# Work task
Would you copy the listing below exactly, keeping the pictures out?

# Data extract
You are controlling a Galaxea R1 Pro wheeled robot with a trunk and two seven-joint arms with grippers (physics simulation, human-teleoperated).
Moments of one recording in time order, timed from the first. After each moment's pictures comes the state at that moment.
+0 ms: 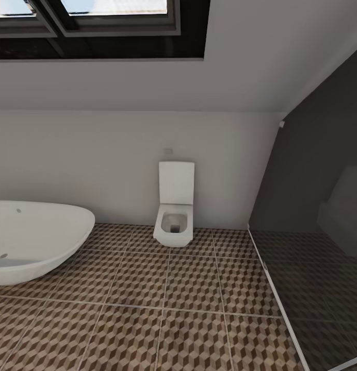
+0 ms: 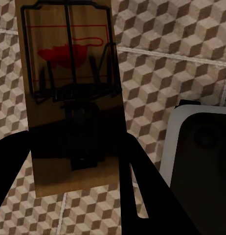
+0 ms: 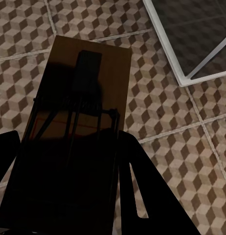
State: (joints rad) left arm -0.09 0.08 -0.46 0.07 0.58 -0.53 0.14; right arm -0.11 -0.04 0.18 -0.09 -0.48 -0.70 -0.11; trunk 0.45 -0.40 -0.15
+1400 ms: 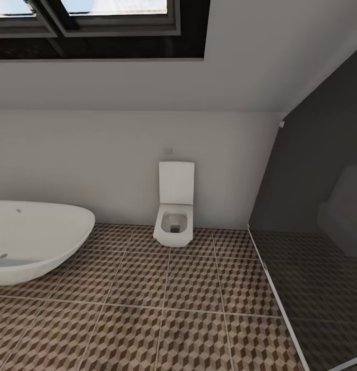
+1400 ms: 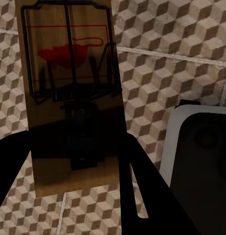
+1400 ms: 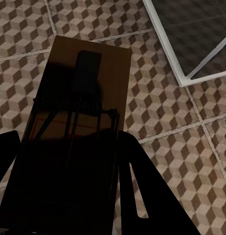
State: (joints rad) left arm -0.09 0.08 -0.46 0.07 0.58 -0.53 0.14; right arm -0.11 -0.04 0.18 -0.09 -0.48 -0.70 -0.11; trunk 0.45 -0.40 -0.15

# Completed task
You are controlling a Galaxea R1 Pro wheeled robot with a trunk and two seven-joint arms with grippers (physics simulation, human-teleoperated).
Moments of one recording in time order, timed from the first. After each moment's pictures comes the state at that moment.
+0 ms: 
+0 ms: 
+0 ms: 
State: (joints rad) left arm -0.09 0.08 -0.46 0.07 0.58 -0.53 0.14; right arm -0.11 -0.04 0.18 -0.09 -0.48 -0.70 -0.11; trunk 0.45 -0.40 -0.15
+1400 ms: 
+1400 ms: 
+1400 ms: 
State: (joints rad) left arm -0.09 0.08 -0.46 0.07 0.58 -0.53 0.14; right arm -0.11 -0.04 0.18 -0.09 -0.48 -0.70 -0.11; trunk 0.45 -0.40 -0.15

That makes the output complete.